Octubre de 2007
El avión aterrizó en Gatwick a las 5.45 de la mañana, con veinticinco minutos de adelanto gracias al viento de cola, como anunció con orgullo el comandante. Roy Grace estaba hecho polvo. Siempre bebía demasiado alcohol en los vuelos nocturnos, con la esperanza de quedarse K.O. Lo conseguía, pero sólo un rato y luego, como esta mañana, tenía resaca y una sed atroz. Para rematarlo, se sentía incómodamente lleno por un desayuno repugnante.
Si su bolsa salía deprisa, pensó, tal vez tuviera tiempo de pasar por casa, darse una ducha rápida y cambiarse de ropa antes de acudir a la reunión informativa. No tuvo suerte. Quizás el avión hubiera llegado antes, pero el retraso en la cinta del equipaje pulverizó esa ventaja y ya eran las siete menos veinte cuando pasó con la bolsa por la puerta de «Nada que declarar» y se dirigió a los autobuses que iban al parking de estacionamiento prolongado. De pie en la parada, en el aire gélido pero seco de la mañana, marcó el número de Glenn Branson para que le pusiera al día.
Su amigo sonaba raro.
– Roy-dijo-, ¿vas a pasar por casa?
– No, voy a ir directamente para allá. ¿Qué hay de nuevo?
El sargento lo puso al tanto. Primero le informó sobre los progresos de Norman Potting en Sydney. En el transcurso del día había surgido información sobre los pasaportes de David y Margaret Nelson que revelaba que ambos eran falsificaciones. Y David Nelson había desaparecido de su piso. Ahora Potting y Nicholl estaban visitando a todos sus vecinos, con la esperanza de obtener más información sobre su estilo de vida y círculo de amistades.
Entonces Branson pasó a Katherine Jennings. Estaba esperando una llamada de Skeggs para concretar la hora y el punto de encuentro donde realizarían la entrega de los sellos y de su madre. Branson le dijo que tenían dos unidades de vigilancia a la espera, hasta veinte personas disponibles si decidían que las necesitaban.

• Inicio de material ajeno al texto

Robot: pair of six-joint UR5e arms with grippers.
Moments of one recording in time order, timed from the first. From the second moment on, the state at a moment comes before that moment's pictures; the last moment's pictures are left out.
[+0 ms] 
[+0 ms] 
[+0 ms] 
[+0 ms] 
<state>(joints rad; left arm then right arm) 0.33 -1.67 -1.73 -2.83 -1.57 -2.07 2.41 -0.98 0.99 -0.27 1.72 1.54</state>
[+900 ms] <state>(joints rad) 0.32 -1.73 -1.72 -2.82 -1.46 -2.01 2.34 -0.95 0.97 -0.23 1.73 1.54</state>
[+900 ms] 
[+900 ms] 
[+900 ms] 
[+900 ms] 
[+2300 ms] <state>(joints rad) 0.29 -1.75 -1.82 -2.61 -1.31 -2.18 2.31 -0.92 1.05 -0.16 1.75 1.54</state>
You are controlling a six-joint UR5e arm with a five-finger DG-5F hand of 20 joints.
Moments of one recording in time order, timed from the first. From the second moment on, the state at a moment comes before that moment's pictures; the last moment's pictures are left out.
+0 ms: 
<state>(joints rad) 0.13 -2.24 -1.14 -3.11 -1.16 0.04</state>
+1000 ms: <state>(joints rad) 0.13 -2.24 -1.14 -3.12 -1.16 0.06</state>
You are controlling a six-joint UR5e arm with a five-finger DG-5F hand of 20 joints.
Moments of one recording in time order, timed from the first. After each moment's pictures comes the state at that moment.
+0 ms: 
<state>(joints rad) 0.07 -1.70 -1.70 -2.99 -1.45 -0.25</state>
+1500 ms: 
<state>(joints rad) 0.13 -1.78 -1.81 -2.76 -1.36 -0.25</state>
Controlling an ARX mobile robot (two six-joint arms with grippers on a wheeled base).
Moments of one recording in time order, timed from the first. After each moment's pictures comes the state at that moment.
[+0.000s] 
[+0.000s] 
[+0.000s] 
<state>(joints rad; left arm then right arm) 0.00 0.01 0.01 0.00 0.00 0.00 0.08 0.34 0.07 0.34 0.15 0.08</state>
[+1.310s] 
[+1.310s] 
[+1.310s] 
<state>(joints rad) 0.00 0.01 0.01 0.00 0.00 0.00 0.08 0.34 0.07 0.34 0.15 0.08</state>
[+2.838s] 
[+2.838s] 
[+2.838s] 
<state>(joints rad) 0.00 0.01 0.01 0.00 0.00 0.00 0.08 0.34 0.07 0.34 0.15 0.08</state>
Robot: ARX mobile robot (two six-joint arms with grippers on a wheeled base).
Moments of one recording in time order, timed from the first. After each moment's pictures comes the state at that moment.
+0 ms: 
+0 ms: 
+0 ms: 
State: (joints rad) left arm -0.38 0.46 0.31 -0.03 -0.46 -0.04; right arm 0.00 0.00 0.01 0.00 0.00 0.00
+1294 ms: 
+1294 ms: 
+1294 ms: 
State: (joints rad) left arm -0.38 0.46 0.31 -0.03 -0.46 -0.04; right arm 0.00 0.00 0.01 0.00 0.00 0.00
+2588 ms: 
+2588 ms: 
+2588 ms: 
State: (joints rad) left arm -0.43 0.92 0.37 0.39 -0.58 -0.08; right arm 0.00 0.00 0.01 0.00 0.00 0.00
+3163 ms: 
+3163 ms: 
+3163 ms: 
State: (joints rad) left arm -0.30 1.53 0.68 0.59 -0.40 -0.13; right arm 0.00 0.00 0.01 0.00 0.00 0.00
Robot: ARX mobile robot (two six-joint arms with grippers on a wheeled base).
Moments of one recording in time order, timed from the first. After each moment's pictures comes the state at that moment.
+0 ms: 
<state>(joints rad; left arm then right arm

– ¿Tenemos unidades armadas? -preguntó Grace.
– No poseemos datos de que Skeggs vaya armado -contestó-. Si la situación cambiara, las llamaríamos para que intervinieran.
– ¿Estás bien, colega? -dijo Grace cuando Branson terminó-. Pareces un poco estresado. ¿Es por Ari?
Branson dudó.
– De hecho estoy preocupado por ti.
– ¿Por mí?
– Bueno, por tu casa en realidad.
Grace sintió una punzada de alarma.
– ¿Qué quieres decir? ¿Te quedaste anoche?
– Sí, sí, gracias. Te lo agradezco.
Grace se preguntó si su amigo habría roto algo. Tal vez su preciada máquina de discos antigua, que Glenn siempre estaba toqueteando.
– Puede que no sea nada, Roy, pero cuando me marchaba esta mañana, he visto a Joan Major pasando en coche por tu calle, al menos juraría que la he visto, vaya. Aún no era de día, así que podría equivocarme.
– ¿Joan Major?
– Sí. Conducía un monovolumen Fiat de esos pequeños tan peculiares. No se ven demasiados.
Glenn Branson tenía un poder de observación impresionante. Si decía que había visto a la arqueóloga forense, era casi seguro que no se equivocaba. Grace subió al autobús, con el teléfono pegado a la oreja. Era curioso que Glenn la hubiera visto conduciendo por su calle, pero no era nada del otro mundo.
– Tal vez sus hijos vayan al colegio por esta zona.
– Lo dudo. Vive en Burgess Hill. Tal vez fuera a dejarte algo.
– No tiene sentido.
– Quizá le ha pasado algo y quería verte.
– ¿A qué hora te has ido?
– Sobre las siete menos cuarto.
– A esa hora de la mañana no pasas por casa de nadie para charlar. Si es urgente, llamas por teléfono.
– Sí. Eso es lo que se hace.
Grace le dijo que esperaba llegar al despacho a tiempo para la reunión, pero cuando subió a su coche decidió que, siempre que el tráfico de hora punta no fuera muy denso, primero pasaría por casa. Le inquietaba algo que no podía acabar de precisar.